■ ASSIGNED TASK
Restate the records underneath, keeping each one exactly the same.

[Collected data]
-*-
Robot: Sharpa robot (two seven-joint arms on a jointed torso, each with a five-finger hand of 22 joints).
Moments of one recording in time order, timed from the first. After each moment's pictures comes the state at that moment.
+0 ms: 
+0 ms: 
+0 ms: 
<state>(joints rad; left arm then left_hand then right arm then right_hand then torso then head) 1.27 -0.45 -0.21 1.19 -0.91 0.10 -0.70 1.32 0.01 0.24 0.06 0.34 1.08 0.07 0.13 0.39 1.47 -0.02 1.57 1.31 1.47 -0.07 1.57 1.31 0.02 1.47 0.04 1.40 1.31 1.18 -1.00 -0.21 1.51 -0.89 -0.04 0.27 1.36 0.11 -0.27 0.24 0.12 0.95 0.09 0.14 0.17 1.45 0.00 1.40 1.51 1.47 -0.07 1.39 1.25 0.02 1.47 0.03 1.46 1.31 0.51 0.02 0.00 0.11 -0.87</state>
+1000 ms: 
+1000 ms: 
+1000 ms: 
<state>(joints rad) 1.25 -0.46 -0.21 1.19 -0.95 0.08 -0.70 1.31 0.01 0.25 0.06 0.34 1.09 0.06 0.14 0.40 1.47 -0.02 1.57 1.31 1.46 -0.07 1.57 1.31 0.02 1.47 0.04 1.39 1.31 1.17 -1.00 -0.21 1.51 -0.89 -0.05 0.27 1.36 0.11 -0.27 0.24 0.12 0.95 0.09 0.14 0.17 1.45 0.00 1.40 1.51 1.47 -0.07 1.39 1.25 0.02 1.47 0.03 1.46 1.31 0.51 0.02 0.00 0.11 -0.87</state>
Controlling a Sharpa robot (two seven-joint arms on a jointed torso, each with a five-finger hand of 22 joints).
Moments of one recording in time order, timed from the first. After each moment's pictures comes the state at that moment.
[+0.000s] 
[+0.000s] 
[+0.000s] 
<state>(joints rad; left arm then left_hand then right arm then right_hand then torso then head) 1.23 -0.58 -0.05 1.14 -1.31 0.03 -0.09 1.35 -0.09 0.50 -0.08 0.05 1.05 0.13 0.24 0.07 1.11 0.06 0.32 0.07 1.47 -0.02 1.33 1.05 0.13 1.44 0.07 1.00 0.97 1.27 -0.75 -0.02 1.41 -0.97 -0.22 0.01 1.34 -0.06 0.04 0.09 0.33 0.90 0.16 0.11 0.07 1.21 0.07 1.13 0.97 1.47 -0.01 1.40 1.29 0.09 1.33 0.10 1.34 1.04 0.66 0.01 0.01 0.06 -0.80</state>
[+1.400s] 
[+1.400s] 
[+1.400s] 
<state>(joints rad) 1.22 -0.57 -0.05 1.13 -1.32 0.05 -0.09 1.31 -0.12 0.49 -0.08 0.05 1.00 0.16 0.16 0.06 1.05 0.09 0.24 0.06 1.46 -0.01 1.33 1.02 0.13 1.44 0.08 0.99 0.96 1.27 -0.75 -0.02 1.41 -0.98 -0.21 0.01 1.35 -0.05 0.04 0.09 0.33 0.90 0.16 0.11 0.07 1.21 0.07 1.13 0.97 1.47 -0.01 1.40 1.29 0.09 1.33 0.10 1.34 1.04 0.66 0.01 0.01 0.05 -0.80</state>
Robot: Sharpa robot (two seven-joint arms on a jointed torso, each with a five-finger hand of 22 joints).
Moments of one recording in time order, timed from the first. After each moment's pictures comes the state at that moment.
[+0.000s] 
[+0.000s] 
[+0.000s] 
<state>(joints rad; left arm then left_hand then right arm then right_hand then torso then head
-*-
■ WRITTEN SOLUTION
Robot: Sharpa robot (two seven-joint arms on a jointed torso, each with a five-finger hand of 22 joints).
Moments of one recording in time order, timed from the first. After each moment's pictures comes the state at that moment.
+0 ms: 
+0 ms: 
+0 ms: 
<state>(joints rad; left arm then left_hand then right arm then right_hand then torso then head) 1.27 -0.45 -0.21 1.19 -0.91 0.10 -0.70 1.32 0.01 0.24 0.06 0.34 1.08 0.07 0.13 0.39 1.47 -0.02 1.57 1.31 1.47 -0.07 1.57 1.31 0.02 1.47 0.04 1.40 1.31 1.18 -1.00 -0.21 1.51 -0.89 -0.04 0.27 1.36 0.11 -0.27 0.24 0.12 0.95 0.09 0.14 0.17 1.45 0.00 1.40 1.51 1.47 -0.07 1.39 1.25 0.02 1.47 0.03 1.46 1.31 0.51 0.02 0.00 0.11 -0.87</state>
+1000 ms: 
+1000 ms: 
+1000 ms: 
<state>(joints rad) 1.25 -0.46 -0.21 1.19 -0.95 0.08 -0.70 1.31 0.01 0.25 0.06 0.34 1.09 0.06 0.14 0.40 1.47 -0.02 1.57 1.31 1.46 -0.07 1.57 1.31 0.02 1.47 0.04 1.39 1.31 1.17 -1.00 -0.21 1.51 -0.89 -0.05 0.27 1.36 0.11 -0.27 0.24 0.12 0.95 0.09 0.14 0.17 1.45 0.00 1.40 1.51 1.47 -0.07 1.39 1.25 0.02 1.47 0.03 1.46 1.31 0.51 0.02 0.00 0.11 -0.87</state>
Controlling a Sharpa robot (two seven-joint arms on a jointed torso, each with a five-finger hand of 22 joints).
Moments of one recording in time order, timed from the first. After each moment's pictures comes the state at that moment.
[+0.000s] 
[+0.000s] 
[+0.000s] 
<state>(joints rad; left arm then left_hand then right arm then right_hand then torso then head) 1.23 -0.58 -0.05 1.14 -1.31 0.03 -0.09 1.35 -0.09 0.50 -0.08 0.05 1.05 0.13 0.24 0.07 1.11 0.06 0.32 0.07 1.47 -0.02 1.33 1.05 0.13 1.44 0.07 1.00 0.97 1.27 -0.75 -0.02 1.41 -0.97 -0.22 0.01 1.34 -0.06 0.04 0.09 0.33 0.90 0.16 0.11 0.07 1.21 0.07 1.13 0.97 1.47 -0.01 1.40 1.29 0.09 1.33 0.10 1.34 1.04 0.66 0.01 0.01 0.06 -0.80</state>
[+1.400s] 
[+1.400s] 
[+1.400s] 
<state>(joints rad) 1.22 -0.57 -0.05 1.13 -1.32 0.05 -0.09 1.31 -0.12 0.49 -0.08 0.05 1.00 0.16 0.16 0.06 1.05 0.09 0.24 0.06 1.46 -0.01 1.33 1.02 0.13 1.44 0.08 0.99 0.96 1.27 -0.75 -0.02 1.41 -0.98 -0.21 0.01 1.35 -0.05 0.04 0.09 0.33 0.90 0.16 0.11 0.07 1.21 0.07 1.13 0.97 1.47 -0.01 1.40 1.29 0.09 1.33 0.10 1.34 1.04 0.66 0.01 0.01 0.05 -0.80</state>
Robot: Sharpa robot (two seven-joint arms on a jointed torso, each with a five-finger hand of 22 joints).
Moments of one recording in time order, timed from the first. After each moment's pictures comes the state at that moment.
[+0.000s] 
[+0.000s] 
[+0.000s] 
<state>(joints rad; left arm then left_hand then right arm then right_hand then torso then head

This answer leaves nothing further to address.